Theory-Design Symmetrization: Theorem 1 explains why intra-cluster average pooling serves as a low-pass filter, elevating the design from empirical choice to mathematically grounded denoising.
Linear Complexity for Large Graphs: By replacing \(N \times N\) self-attention with \(N \times M\) cross-attention, the model effectively breaks the quadratic complexity barrier.
Exposure Bias Solution: The combination of boundary decoding and scheduled sampling ensures distribution alignment between training and inference.

Limitations & Future Work¶

Limitations: (i) \(\mathcal{O}(N^2)\) affinity matrix preprocessing is a bottleneck for \(10^5+\) nodes; (ii) Global clustering assumes time-invariant spatial correlations, making it less adaptable to sudden topological changes (e.g., accidents); (iii) Exposure bias persists in the autoregressive rollout.
Future Work: Implementing dynamic clustering (\(S\) updates per window), replacing the boundary decoder with a diffusion prior, and incorporating quantile uncertainty into risk-aware node decoding.

vs PatchSTG: While PatchSTG uses patching to manage complexity, NeST uses macro guidance.
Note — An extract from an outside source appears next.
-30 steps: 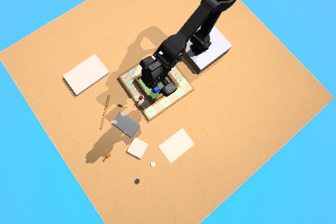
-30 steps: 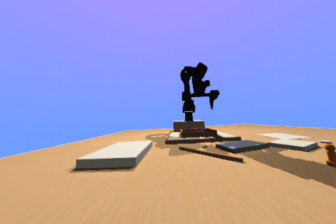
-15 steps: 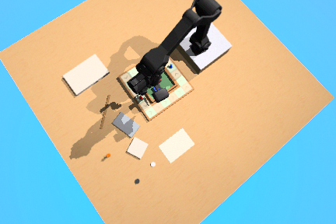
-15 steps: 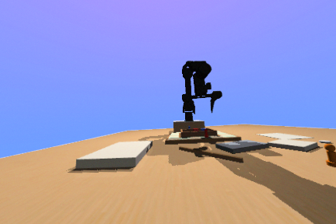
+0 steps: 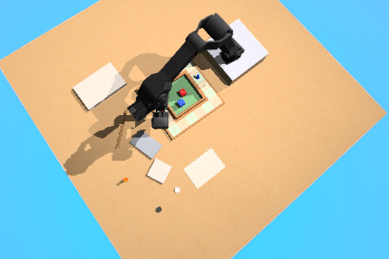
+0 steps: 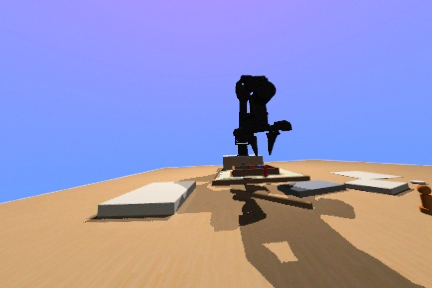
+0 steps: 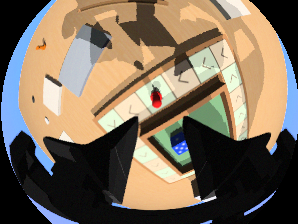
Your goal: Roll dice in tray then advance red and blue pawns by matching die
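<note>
My gripper tip is 5 cm above the red pawn. Also, from my gripper tip: thin stick 19 cm ahead, 7 cm below, 2 cm to the right; then green tray 10 cm behind, 7 cm below, 4 cm to the right; then grey slab 12 cm ahead, 9 cm to the left, 7 cm below.
</note>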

Combining the two is a natural progression.
vs HiSTGNN / HSDGNN: Traditional hierarchical methods lack the "predict future macro then back-guide" closed loop that NeST establishes via boundary reconstruction.
vs iTransformer: Channel-independent models are strong competitors in non-traffic domains; NeST’s advantage lies in explicitly utilizing spatial structures.

Rating¶

Novelty: ⭐⭐⭐⭐ Future macro prediction as top-down guidance is a genuine paradigm shift.
Experimental Thoroughness: ⭐⭐⭐⭐ Covers large-scale traffic, non-traffic domains, long horizons, and runtime analysis.
Writing Quality: ⭐⭐⭐⭐ Smooth transition between theory (SNR), intuition (low-pass), and engineering (boundary decoder).
Value: ⭐⭐⭐⭐ High industrial value due to significant MAPE improvements and \(>2\times\) faster training.